Henry Brocas (1762/1765 – 2 November 1837) was an Irish artist known for his landscapes.

== Life ==
Henry Brocas was born in Dublin in 1762 or 1765. The Brocas family descended from an Englishman, Robert Brocas, who came to Ireland from Derbyshire during the Cromwellian reign as a cornet of horse. Brocas was the fifth son of Robert and Bridget Brocas (née Taylor). His mother was from Wexford. His older brother, James, was also an artist. Between 1795 and 1799 he lived at 9 Gordon Lane, moving to 34 Grafton Street, and later in 1804 to 19 Chatham Street. He later settled in 15 Henry Street from 1825.

== Artistic career ==
He was a self-taught artist, working in watercolour and oils, and was also a prolific engraver. His engravings featured portraits, caricatures, and topographical views which were published in Dublin periodicals and magazines. One of his early political caricatures appeared in Exshaw's Magazine in 1784 entitled The loves of the fox and the badger. He also produced a number of satirical sketches about the Act of Union in 1800. He produced engraved portraits of the most famous people of his day, including Walter Hussey Burgh, John Foster, and Earl Fitzwilliam. He engraved a portrait of Robert Emmett which was published on the day of his trail, 19 September 1803.

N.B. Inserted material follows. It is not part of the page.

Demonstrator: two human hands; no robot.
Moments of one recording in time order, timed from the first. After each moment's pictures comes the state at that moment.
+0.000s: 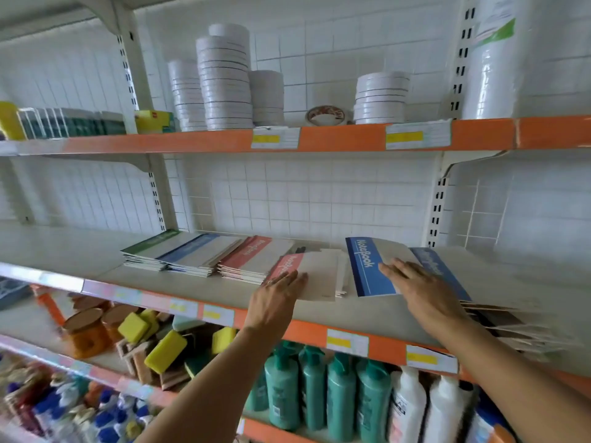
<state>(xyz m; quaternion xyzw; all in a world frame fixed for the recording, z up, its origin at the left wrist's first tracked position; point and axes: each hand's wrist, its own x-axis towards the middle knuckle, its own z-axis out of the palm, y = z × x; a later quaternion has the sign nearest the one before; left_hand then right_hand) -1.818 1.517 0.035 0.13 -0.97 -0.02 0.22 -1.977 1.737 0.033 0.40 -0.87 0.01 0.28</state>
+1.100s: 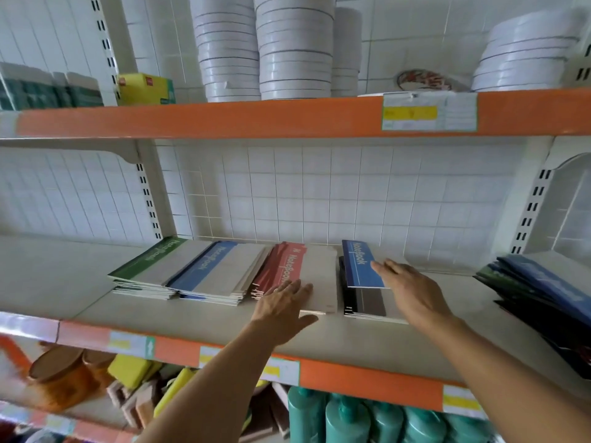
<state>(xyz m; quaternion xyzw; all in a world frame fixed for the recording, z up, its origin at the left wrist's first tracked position) -1.897 1.293 -0.013 0.06 -1.00 0.01 0.06 -1.988 1.523 0.031 0.31 -0.94 0.02 0.14</state>
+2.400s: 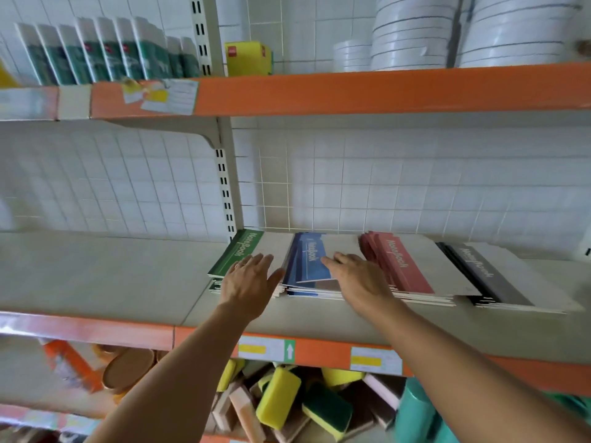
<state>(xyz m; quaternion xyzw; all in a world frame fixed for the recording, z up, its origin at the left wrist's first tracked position) -1.797 1.017 0.003 0.14 -0.97 -0.03 0.17 -1.879 1.211 0.019 0.36 -0.92 0.02 0.14</state>
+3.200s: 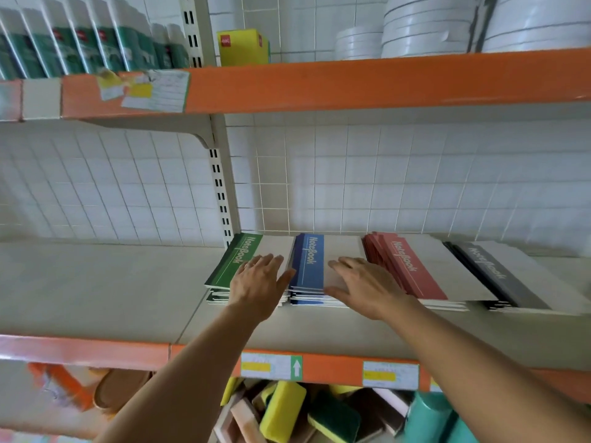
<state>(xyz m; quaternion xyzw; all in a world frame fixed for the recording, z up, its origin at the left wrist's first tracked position) -1.828 1.009 0.004 0.11 -0.98 -0.04 0.14 -1.907 1.208 0.011 0.38 -0.92 0.03 0.08</state>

In 1801 he was appointed Master of the Landscape and Ornament School of the Royal Dublin Society, a position he held until his death, despite being considered a poor teacher. He was regularly reprimanded by the School for his poor timekeeping and unpredictable methods, and was suspended for a period in December 1832 for "insubordination and disobedience of orders". He was exhibited at various Dublin exhibitions between 1800 and 1812, and in 1837 exhibited four drawing with the Royal Hibernian Academy.

In the early 19th century he drew political cartoons for Walter Cox's Irish Magazine, depicting British atrocities during the Irish Rebellion of 1798. He died in Dublin on 2 November 1837. Four of his sons, James Henry, Samuel Frederick, William and Henry, were also artists.